The answer must consist solely of the lines from the line with "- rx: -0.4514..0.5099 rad" to the final line of the data below, reproduced exactly, pictures omitted.

(DATA begins)

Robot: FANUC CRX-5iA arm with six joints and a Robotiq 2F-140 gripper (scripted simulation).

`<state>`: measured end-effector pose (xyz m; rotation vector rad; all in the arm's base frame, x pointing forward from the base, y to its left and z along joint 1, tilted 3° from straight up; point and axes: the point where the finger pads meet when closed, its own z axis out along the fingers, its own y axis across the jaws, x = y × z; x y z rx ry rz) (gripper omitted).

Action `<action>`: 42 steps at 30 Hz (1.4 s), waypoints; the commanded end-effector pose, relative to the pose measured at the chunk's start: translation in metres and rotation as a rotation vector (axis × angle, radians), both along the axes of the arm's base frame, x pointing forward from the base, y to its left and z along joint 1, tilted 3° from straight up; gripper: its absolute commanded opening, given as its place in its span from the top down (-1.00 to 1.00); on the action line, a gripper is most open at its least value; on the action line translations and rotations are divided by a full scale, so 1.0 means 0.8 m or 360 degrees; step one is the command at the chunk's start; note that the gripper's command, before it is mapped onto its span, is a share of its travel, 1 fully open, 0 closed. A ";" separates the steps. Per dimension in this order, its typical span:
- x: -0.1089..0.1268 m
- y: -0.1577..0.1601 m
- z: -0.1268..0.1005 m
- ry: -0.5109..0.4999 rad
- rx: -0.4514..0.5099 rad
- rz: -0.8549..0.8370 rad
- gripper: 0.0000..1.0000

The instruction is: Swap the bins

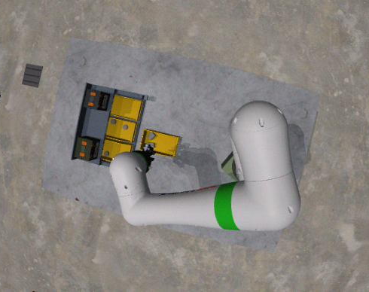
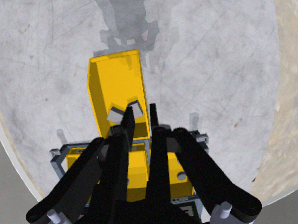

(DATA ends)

*ANSWER:*
- rx: -0.4514..0.5099 rad
- rz: -0.8549..0.8370 rad
- gripper: 0.0000..1.0000

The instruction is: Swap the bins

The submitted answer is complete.